If so, in the case of labeled dataset like MNIST, how can I generate data from a specific class? Do I need to train 10 different RBM models for each digit?
My understanding is that to generate new data in RBM I would need to pass in real data. Is there a way to get generated data without real data? Like how VAE and GAN samples latent variable from prior distribution to generate data.
Yes, of course. This is actually the process that is happening in the negative phase of the training. You're sampling from a joint distribution, therefore letting the network "dream" of what it has been trained for. I guess this depends on your implementation, but I've been able to do that by initializing inputs as zeros and running Gibbs sampling for a few iterations. The result, as I interpret it, is that I should see "number-looking things" in the visible nodes, not necessarily numbers from your dataset.

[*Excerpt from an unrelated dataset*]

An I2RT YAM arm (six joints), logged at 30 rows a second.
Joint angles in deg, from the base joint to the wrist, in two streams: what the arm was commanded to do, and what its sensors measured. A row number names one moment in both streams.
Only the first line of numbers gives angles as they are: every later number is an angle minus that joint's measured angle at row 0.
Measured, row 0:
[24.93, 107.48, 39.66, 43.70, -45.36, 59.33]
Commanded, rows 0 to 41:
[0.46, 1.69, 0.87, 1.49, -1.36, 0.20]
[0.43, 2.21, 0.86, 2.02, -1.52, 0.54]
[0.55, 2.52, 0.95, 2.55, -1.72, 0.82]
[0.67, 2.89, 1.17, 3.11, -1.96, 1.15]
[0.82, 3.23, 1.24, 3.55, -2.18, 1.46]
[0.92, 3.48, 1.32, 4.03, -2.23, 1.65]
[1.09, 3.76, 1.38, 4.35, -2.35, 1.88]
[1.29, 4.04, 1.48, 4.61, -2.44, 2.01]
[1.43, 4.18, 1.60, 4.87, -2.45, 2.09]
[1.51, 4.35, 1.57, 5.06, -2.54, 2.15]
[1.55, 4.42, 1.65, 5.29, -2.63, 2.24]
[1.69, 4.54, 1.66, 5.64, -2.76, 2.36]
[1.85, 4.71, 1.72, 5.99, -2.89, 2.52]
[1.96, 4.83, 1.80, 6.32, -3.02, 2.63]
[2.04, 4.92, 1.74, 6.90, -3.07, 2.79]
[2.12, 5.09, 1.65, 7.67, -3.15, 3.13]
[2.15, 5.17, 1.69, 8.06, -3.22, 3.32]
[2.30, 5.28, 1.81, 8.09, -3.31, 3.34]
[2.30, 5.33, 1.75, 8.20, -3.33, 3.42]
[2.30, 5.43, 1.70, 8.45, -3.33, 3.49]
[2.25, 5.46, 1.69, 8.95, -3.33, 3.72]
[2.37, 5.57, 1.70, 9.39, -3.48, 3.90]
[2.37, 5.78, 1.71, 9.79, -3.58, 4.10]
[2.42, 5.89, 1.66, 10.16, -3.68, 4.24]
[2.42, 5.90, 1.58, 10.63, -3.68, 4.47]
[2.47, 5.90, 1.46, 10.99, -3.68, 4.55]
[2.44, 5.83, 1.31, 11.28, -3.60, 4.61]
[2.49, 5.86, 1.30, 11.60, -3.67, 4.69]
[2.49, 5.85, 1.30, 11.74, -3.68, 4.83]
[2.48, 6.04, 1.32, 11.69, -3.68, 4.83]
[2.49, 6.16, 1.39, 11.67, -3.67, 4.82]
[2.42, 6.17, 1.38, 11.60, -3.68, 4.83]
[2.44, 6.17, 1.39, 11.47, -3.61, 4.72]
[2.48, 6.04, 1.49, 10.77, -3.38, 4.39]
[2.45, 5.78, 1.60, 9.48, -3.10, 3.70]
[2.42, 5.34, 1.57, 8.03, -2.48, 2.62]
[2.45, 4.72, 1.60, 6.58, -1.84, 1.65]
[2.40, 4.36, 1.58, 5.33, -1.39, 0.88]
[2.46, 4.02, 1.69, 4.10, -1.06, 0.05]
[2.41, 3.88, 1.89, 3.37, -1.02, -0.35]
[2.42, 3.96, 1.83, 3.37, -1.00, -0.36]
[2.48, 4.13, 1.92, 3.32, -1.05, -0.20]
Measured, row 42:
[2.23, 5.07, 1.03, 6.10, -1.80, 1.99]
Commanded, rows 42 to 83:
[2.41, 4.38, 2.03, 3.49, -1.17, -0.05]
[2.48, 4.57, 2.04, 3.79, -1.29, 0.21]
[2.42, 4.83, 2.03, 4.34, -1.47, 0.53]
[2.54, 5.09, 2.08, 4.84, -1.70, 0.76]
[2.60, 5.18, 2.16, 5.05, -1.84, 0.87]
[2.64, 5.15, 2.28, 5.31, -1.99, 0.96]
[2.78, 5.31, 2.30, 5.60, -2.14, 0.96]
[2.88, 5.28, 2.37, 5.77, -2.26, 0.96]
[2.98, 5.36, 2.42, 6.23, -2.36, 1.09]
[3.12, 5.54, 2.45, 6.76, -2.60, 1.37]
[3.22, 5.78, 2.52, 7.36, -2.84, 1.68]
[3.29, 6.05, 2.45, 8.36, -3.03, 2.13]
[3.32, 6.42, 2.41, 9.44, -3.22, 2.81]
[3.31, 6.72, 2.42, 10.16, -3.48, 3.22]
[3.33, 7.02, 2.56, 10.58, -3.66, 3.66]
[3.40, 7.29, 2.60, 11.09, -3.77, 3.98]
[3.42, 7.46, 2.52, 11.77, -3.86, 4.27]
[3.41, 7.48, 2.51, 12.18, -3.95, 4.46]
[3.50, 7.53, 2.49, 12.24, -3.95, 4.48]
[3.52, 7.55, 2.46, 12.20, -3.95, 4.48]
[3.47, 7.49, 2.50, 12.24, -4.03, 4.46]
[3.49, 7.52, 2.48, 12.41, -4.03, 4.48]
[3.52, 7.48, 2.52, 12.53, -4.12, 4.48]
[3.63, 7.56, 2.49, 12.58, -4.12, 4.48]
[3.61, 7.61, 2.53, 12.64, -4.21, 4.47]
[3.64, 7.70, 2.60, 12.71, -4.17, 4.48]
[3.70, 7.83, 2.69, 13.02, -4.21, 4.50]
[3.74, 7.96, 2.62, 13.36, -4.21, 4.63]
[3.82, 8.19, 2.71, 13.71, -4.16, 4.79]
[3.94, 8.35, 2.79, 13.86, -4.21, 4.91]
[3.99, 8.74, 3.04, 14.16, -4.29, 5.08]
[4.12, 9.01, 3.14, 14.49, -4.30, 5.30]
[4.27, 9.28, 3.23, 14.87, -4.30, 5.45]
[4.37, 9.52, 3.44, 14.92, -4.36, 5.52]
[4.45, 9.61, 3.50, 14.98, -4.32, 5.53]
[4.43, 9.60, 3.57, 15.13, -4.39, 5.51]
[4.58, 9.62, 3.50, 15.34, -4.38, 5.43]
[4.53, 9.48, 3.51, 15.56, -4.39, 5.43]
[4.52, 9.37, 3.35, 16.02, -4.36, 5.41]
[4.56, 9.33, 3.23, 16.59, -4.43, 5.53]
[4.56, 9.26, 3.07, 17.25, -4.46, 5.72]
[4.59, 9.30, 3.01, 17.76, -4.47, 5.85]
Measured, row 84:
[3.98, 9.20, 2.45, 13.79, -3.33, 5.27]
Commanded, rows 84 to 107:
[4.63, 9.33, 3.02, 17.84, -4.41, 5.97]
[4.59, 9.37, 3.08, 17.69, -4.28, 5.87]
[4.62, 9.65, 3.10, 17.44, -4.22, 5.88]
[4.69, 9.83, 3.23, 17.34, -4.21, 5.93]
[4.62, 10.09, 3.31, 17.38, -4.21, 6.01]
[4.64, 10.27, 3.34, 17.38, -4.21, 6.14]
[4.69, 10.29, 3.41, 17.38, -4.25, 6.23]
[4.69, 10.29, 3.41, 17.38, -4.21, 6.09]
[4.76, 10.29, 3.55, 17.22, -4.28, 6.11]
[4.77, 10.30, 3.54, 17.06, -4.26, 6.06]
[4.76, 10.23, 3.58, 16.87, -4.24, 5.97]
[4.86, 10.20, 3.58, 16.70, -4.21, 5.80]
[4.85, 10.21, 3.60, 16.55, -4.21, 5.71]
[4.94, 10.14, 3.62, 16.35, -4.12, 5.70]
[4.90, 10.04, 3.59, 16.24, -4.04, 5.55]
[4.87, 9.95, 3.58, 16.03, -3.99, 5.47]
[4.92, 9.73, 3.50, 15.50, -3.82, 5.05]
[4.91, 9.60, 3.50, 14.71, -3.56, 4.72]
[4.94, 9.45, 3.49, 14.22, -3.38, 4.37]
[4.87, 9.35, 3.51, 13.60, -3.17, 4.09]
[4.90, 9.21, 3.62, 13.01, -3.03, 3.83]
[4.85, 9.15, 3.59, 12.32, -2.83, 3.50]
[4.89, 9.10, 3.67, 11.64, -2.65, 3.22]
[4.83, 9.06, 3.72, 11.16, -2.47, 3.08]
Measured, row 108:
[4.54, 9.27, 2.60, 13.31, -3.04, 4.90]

This is an example I like, trained on MNIST, and sampled without any nodes clamped:
To your second question:
If so, in the case of labeled dataset like MNIST, how can I generate data from a specific class? Do I need to train 10 different RBM models for each digit?
What you can do when using labeled data is to use your labels as additional visible nodes. Check "Training Restricted Boltzmann Machines: An Introduction" Figure 2.
Also, for both these cases I'm thinking that using other sampling techniques that gradually lower the sampling temperature (e.g. Simulated Annealing) , will give you better results.